Now if a church is made of unique individuals who are not identical to any other person in the world then it stands that the combination of those individuals in the church would make every church unique in and of itself. What makes a church unique is not the style of worship or even the buildings it inhabits. It’s the sum of the unique people and their interactions with one another which we call its culture. Culture is the combined effect of the people values, thoughts, actions, attitudes, traditions, symbols, language, morals , rules and laws. Robert Lewis and Wayne Cordeiro write, “Culture gives color and flavor to everything your church is and does. While each church has the same mission, to “go and make disciples”, how that is expressed and lived out in the life and ministry of the church is different, because it has been influenced by the culture of the church and the opportunities provided by its ministry environment.
Yet culture, while no doubt real and influential in everything the church does, can be hard to identify. It is hard work to discover the unique DNA or culture of a church and God’s call upon it. Too often churches have not taken the time or invested the energy to look inward and reflect on the most important questions of ministry: Who are we? How are we unique from the other churches around us? Why should someone come and be a part of our church as opposed to any other? And most importantly, what is God’s vision for our church? Yet, without you cannot be the church God has called you to be.
Vision has always been at the heart of serving God and doing His will. Proverbs 29:18 puts it this way: “Without a vision, the people perish.” In the Old Testament, the Prophets and the book of Daniel are all written from visions of God. But God also gives visions to individuals he calls, like Moses when he led the people of Israel, David when he slayed Goliath, Solomon when he built the Temple, and Nehemiah when he rebuilt the walls of Jerusalem. In the New Testament, Ananias was given a vision to go and heal Paul. Peter was given a vision of the unclean animals as a call to reach the Gentiles, Paul had a vision of a man from Macedonia calling him to minister there and the entire book of Revelation is a vision of the end times. So a God given vision has always been at the heart of doing the will of God. God’s vision takes us to new levels and challenges us to do new things we would not think to accomplish ourselves.
So what is a vision? George Barna defines it as, "Vision for ministry is a clear mental image of a preferable future imparted by God to His chosen servants and is based upon an accurate understanding of God, self and circumstances." Vision is more than simply what could be. It’s something that must happen. Vision moves you from passive concern to action. It gives you a sense of urgency. Barna goes on to say, “Unless God’s people have a clear understanding of where they are headed, the probability of a successful journey is severely limited.
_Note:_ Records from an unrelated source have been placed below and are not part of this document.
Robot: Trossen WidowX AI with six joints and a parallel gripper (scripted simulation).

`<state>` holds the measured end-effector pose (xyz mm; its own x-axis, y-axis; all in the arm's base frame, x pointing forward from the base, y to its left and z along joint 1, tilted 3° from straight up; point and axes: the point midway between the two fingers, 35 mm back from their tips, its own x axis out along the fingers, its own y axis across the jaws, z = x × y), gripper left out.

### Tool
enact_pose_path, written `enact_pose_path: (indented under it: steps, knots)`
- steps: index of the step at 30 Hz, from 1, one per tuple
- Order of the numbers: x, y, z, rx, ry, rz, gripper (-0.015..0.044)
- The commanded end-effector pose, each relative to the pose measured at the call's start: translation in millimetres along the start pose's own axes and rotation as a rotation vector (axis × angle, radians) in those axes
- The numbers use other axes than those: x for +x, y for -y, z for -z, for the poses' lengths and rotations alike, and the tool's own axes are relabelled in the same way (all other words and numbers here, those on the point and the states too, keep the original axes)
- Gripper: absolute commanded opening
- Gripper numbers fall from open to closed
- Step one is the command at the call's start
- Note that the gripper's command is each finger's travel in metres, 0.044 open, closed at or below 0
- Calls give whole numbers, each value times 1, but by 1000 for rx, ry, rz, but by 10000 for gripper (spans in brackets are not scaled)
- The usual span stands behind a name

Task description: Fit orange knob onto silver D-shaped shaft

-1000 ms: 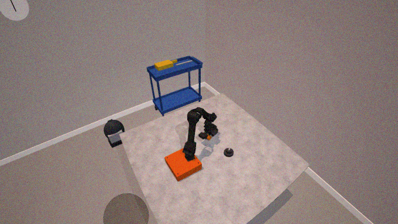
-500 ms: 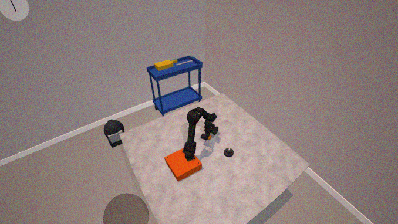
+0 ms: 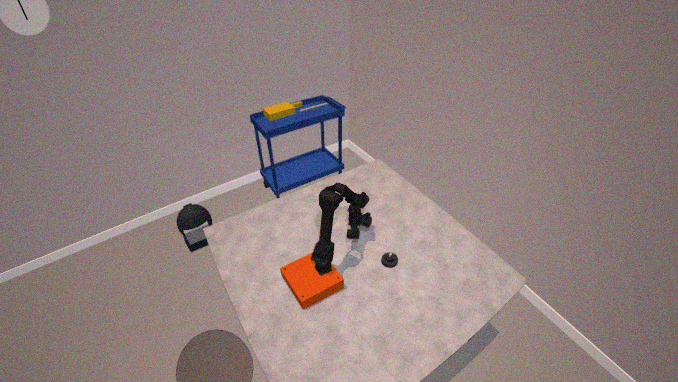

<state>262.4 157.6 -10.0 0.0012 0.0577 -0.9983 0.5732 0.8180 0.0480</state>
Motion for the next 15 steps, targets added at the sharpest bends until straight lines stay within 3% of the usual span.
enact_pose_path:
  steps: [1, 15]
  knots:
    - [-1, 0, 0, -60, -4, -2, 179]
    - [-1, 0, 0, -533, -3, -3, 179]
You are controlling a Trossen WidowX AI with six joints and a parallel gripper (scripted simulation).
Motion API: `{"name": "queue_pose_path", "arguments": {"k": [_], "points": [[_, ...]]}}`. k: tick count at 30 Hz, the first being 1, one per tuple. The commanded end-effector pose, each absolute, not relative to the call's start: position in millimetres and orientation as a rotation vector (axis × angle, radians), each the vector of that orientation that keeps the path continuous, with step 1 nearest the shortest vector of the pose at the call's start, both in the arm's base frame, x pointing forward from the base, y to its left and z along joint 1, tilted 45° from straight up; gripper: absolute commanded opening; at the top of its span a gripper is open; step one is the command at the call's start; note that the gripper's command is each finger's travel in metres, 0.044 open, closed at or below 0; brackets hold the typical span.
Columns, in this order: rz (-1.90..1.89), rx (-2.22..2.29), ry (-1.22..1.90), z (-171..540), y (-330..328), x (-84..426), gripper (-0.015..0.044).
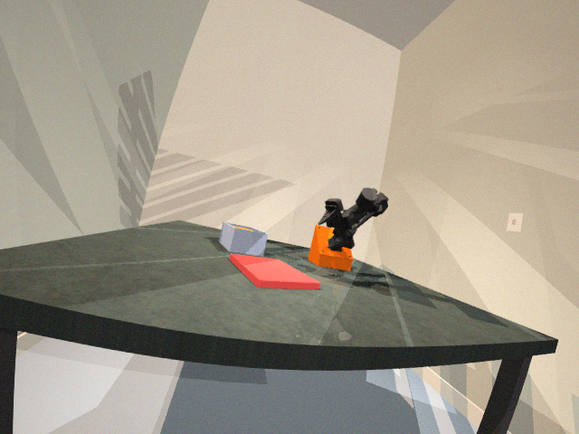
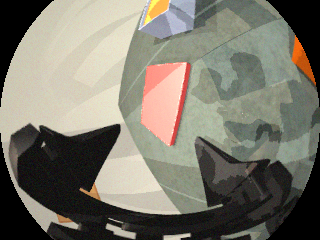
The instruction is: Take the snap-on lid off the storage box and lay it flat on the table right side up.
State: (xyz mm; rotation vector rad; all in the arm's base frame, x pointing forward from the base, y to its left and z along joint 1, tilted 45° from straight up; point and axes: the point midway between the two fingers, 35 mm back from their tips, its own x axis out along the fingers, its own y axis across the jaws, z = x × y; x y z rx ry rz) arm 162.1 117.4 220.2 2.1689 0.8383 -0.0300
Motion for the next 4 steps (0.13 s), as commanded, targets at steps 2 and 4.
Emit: {"name": "queue_pose_path", "arguments": {"k": [2, 4], "points": [[-0.025, 2.166, 0.842, 220.3, 117.8, 161.8, 0.044], [-0.025, 2.166, 0.842, 220.3, 117.8, 161.8, 0.044]]}}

Unless you attend to His call upon your life and ministry, you are likely to experience confusion, weariness, dissipation and impotence…..visionless congregations fail to experience spiritual and numerical growth.” So having the clarity of God’s vision is absolutely critical. Most churches know the Great Commission but they have fuzzy sight as to how the Great Commission is to be uniquely expressed and lived out in the church’s culture or its ministry context. Having clarity of God’s vision is absolutely critical if a church is fulfill God will and purpose for it.